■ **TASK OBJECTIVE**: Which lines in the listing below contain the word "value"? Copy each one.
————————
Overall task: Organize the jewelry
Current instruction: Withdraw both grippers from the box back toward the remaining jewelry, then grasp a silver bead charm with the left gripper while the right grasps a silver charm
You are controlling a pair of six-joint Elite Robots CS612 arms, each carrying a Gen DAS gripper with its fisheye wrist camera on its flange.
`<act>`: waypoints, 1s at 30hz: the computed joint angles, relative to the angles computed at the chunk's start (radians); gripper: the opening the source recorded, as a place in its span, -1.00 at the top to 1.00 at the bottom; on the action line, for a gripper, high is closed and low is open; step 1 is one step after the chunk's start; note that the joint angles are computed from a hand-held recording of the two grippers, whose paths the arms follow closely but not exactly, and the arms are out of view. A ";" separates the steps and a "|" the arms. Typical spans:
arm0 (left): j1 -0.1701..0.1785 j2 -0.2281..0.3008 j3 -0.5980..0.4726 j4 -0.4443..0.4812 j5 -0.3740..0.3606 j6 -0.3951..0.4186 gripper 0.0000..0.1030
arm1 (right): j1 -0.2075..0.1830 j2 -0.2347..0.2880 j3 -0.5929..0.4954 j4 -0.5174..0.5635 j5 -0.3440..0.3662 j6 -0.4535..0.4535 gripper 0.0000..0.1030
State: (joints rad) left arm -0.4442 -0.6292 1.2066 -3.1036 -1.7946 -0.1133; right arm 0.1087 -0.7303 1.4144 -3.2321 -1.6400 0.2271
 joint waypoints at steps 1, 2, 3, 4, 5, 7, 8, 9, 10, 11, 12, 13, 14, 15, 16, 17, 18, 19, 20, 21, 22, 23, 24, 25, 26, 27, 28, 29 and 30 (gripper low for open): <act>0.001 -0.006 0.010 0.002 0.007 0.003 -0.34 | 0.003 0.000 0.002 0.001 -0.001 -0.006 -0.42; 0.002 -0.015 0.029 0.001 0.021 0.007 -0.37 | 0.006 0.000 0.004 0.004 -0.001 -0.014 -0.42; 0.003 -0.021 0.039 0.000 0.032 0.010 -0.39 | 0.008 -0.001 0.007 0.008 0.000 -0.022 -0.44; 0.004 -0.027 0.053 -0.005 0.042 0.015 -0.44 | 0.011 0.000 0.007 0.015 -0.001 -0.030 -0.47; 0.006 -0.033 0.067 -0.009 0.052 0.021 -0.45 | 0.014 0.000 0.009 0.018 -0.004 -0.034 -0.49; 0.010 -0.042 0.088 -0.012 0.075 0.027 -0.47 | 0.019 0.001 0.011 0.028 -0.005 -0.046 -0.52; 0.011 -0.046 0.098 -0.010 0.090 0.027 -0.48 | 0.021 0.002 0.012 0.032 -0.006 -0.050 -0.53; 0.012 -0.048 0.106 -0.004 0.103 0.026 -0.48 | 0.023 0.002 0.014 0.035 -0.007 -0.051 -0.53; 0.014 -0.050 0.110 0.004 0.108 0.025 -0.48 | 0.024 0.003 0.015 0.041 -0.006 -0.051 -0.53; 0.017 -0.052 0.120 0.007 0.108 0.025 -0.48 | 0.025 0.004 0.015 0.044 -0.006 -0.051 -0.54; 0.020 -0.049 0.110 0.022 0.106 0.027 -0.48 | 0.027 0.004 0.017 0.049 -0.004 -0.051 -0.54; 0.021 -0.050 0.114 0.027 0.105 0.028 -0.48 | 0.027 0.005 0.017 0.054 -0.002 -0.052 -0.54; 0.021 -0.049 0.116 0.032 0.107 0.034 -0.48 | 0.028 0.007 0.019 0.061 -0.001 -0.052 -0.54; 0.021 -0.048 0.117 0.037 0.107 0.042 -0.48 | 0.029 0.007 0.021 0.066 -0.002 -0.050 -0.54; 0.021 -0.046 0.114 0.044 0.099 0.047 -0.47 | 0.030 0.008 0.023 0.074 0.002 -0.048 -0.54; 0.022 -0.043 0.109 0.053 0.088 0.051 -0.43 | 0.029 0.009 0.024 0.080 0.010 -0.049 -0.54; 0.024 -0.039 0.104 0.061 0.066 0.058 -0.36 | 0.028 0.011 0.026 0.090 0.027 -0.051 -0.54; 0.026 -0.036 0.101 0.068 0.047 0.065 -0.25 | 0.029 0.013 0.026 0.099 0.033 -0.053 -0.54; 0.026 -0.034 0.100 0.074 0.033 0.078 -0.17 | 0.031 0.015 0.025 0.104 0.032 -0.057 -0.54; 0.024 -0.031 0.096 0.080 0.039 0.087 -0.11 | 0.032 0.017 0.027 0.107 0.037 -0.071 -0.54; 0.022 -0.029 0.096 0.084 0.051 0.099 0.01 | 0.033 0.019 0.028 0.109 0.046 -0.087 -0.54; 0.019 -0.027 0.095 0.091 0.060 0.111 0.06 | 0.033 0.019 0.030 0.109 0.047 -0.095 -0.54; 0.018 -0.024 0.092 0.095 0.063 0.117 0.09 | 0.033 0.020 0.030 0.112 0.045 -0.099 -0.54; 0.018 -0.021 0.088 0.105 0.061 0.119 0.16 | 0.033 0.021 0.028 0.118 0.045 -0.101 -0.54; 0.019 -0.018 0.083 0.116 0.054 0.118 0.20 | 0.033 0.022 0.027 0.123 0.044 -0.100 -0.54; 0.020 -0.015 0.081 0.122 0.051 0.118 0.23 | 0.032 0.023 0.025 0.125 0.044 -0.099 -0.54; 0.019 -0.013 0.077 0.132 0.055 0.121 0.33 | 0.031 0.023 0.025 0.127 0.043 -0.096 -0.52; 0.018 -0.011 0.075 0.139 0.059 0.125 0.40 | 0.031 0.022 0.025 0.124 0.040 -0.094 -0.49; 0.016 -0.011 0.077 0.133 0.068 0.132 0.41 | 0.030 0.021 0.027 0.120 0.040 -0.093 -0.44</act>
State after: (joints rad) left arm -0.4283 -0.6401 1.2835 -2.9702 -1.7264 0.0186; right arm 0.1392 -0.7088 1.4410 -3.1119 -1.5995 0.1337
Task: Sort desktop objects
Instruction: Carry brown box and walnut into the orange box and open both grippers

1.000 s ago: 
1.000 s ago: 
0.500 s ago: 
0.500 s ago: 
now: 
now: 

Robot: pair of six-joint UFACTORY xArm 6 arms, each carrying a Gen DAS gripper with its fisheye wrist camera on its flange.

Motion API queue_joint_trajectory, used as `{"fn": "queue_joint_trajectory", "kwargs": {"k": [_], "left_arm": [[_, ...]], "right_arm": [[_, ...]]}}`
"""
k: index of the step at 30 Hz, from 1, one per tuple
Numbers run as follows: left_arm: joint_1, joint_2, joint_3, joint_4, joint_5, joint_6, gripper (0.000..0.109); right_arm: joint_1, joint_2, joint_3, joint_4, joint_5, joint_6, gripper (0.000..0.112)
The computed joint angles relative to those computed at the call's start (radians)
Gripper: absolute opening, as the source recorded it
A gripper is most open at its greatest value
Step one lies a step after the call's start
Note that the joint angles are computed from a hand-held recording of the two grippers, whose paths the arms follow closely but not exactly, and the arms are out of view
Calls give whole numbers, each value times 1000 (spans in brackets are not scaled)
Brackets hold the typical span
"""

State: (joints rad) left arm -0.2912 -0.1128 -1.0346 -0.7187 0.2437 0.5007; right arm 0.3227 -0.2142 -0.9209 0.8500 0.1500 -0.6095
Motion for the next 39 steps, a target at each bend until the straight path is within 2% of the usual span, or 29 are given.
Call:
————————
■ **OUTPUT OF THE EXERCISE**:
A gripper is most open at its greatest value
Calls give whole numbers, each value times 1000 (spans in brackets are not scaled)

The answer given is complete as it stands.